When Microservices Engine (MSE) throttles or circuit-breaks requests, your operations team needs to know immediately. After you report MSE traffic protection events to Simple Log Service (SLS), configure alert rules to automatically notify your team. This helps them respond before application stability is affected.
How it works
MSE logs each throttling or circuit breaking event and sends it to an SLS Logstore. An SLS alert monitoring rule periodically queries these logs. When the query returns results that match your trigger condition, SLS sends a notification through the channel you configure.
MSE traffic protection event --> SLS Logstore --> Alert monitoring rule --> NotificationEach traffic protection log entry contains the following fields. Understanding these fields helps you write effective alert queries and design useful notification templates.
| Field | Description | Example values |
|---|---|---|
resource | The protected API endpoint or interface | com.example.service.UserAPI |
expType | The type of protection that triggered | Throttling, circuit breaking |
ruleId | The ID of the traffic protection rule that matched | 12345 |
blockNum | The number of requests blocked per second (blocked QPS) | 61 |
time | The timestamp when the protection event occurred | 2024-06-20 16:35:10 |
appName | The name of the application where the event occurred | order-service |
namespace | The environment or namespace of the application | production |
Prerequisites
Before you begin, make sure that you have:
An activated SLS instance with a Logstore created and log collection configured. See "Step 1: Activate Simple Log Service" in Getting started
MSE Microservices Governance traffic protection enabled with traffic protection rules configured
Traffic protection events reported to SLS. See Report MSE traffic protection events to Simple Log Service.
Create an alert monitoring rule
The following steps cover the main configuration. For all available options, see Configure an alert monitoring rule in Simple Log Service.
Step 1: Define the alert query
Log on to the Simple Log Service console.
Select the project that you created or used in Report MSE traffic protection events to Simple Log Service.
In the left-side navigation pane, click the
icon to go to the Logstores page.Click the target Logstore, then click the
icon in the upper-right corner.
In the Alert Monitoring Rule panel, click the
icon next to Query Statistics and enter the following query in the Query field:* | select resource,expType,ruleId,blockNum,time,appName,namespaceThis query retrieves all traffic protection events with their fields: the protected endpoint, protection type, matched rule, blocked QPS, timestamp, application name, and namespace.

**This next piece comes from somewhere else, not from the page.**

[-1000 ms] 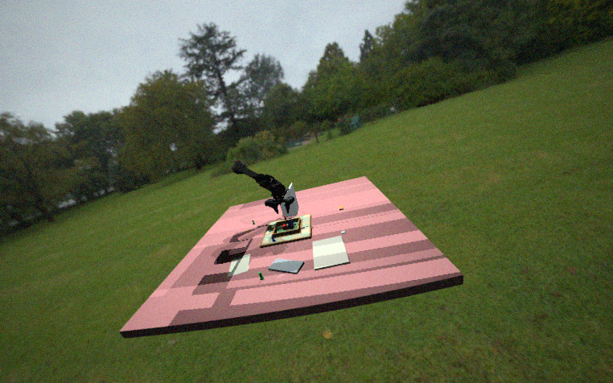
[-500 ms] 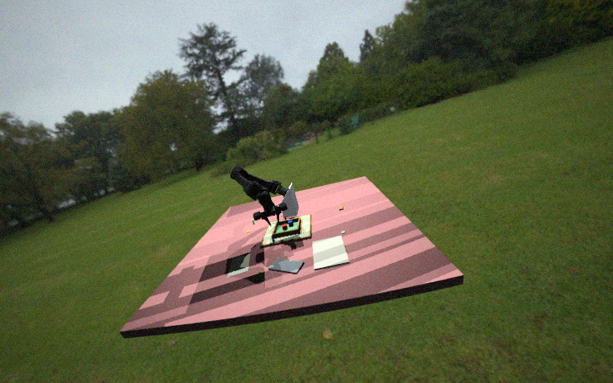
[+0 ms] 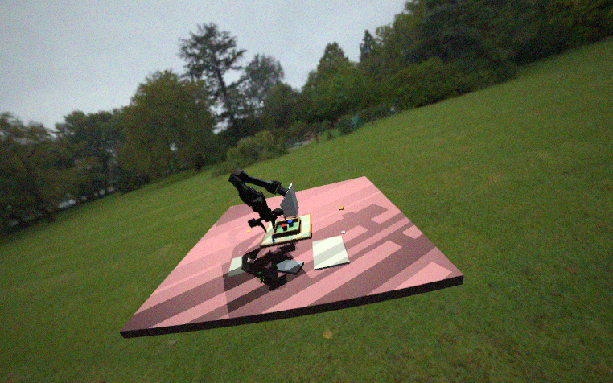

Step 2: Set the alert destination and policy
Set Destination to Simple Log Service Notification and turn on the Enable switch.
Set Alert Policy to Simple Mode and configure the alert policy.
After you save the rule, it appears in Alert Center.
Customize the notification template
Define what information appears in the alert notification when a traffic protection event triggers it.
In the left-side navigation pane, click the
icon to go to Alert Center.Click the Notification Policy tab, then click the Alert Template subtab.
Click Create. In the Add Alert Template dialog box, configure the ID, Name, and Content parameters.
The following sections provide two template options depending on how many events you want to display.
First triggered event only
Use this template to display details of the first event that triggered the alert:
- Alert name: {{ alert.alert_name }}
- Alert severity: {{ alert.severity }}
- Trigger condition: {{ alert.condition }}
- Environment: {{ alert.annotations.namespace }}
- Application: {{ alert.annotations.appName }}
- Interface: {{ alert.annotations.resource }}
- Type: {{ alert.annotations.expType }}
- Hit rule: {{ alert.annotations.ruleId }}
- QPS for throttling: {{alert.annotations.blockNum}}
- Hit time: {{ alert.annotations.time }}
- Details: [[Details]({{ alert.query_url }})]All triggered events
Use this template to display details of every event that triggered the alert within the evaluation window. This option works well when multiple traffic protection rules fire simultaneously across different services.
- Alert name: {{ alert.alert_name }}
- Alert severity: {{ alert.severity }}
- Trigger condition: {{ alert.condition }}
{%- for result in alert.fire_results %}
- Application: {{ result.appName }}
- Interface: {{ result.resource }}
- Type: {{ result.expType }}
- Hit rule: {{ result.ruleId }}
- QPS for throttling: {{result.blockNum}}
- Hit time: {{ result.time }}
{%- endfor %}
- Details: [[Details]({{ alert.query_url }})]Verify the alert
After you save the alert monitoring rule and notification template:
In Alert Center, confirm the new rule appears in the rule list.
Trigger a traffic protection event (or wait for one to occur naturally) and check that the alert notification is delivered with the expected content.